El reglamento también ajusta otros plazos relevantes. Por un lado, pospone hasta el 2 de agosto de 2027 la fecha límite para que las autoridades nacionales competentes establezcan los espacios controlados de pruebas (regulatory sandboxes) en materia de IA.Por otro lado, reduce de seis a tres meses el periodo de gracia del que disponen los proveedores para implementar las soluciones de transparencia aplicables al contenido generado artificialmente, fijando la nueva fecha límite en el 2 de diciembre de 2026. - Competencias de la Oficina de IA.
En el plano institucional, el texto precisa el reparto de competencias. Confirma que la Oficina de IA supervisa los sistemas construidos sobre modelos de inteligencia artificial de uso general cuando el modelo y el sistema proceden de un mismo proveedor, pero reserva un espacio a las autoridades nacionales en ámbitos sensibles como la seguridad y el orden público, la gestión de fronteras, la Administración de Justicia o el sector financiero. - Articulación con la legislación sectorial.
Otra cuestión que abordada es la interacción entre las normas de IA y la legislación sectorial —en sectores como los productos sanitarios, los juguetes, los ascensores o las embarcaciones de recreo—, así como los posibles solapamientos entre los requisitos de alto riesgo del Reglamento de IA y los derivados de la legislación sectorial. Para evitar duplicidades, se habilita un mecanismo que, mediante actos de ejecución, permite limitar la aplicación del Reglamento de IA cuando la legislación sectorial ya imponga requisitos equivalentes en materia de IA.
Adicionalmente, los productos cubiertos por el Reglamento (UE) 2023/1230 de Máquinas quedan exentos de la aplicabilidad directa del Reglamento de IA: será la Comisión quien, mediante legislación secundaria del propio Reglamento de máquinas, incorpore los requisitos de salud y seguridad para los sistemas clasificados como de alto riesgo.
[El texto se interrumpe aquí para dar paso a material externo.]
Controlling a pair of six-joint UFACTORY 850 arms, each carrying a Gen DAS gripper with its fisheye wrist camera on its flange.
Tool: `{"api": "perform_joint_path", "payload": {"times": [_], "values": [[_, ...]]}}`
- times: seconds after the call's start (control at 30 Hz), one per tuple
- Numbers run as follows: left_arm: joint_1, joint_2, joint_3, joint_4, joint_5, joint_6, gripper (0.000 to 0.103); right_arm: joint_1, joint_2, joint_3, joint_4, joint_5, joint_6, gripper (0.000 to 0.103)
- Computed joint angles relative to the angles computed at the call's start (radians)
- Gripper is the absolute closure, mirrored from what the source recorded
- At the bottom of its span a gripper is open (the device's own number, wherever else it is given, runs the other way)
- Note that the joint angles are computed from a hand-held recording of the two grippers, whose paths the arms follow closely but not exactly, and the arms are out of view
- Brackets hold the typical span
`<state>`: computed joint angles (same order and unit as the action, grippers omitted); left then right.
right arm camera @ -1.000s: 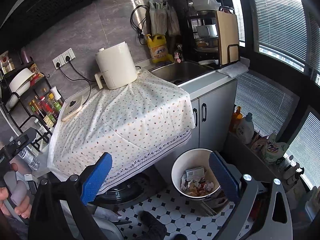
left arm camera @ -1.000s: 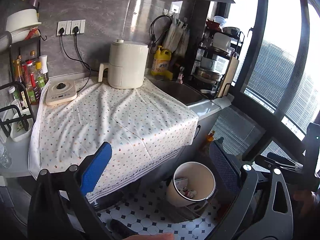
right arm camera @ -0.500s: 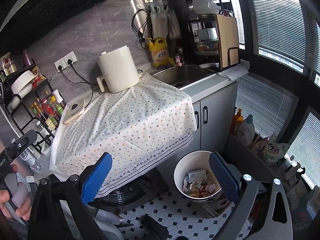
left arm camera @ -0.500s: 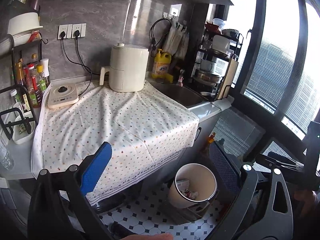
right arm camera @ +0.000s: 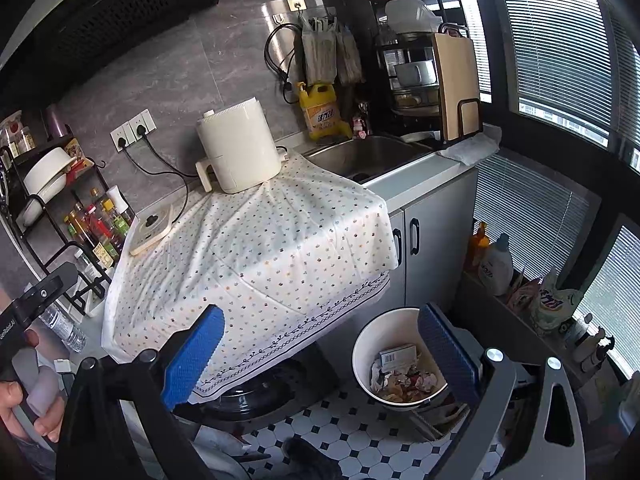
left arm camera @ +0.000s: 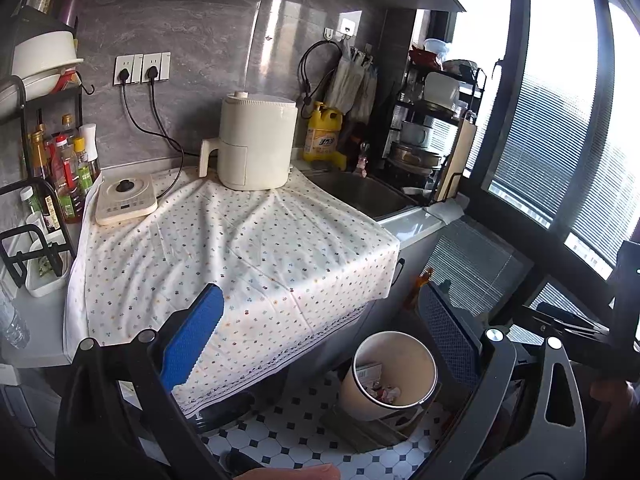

El crecimiento, la sostenibilidad y la eficiencia pasan por implantar sistemas de IA de forma responsable
Por último, se introduce una nueva obligación de la Comisión de proporcionar asesoramiento a los operadores económicos de sistemas de IA de alto riesgo cubiertos por la legislación sectorial armonizada, con el objetivo de facilitar el cumplimiento de los requisitos del Reglamento de IA minimizando la carga administrativa.
El acto legislativo está pendiente de publicación en el Diario Oficial de la Unión Europea y entrará en vigor el tercer día siguiente al de dicha publicación.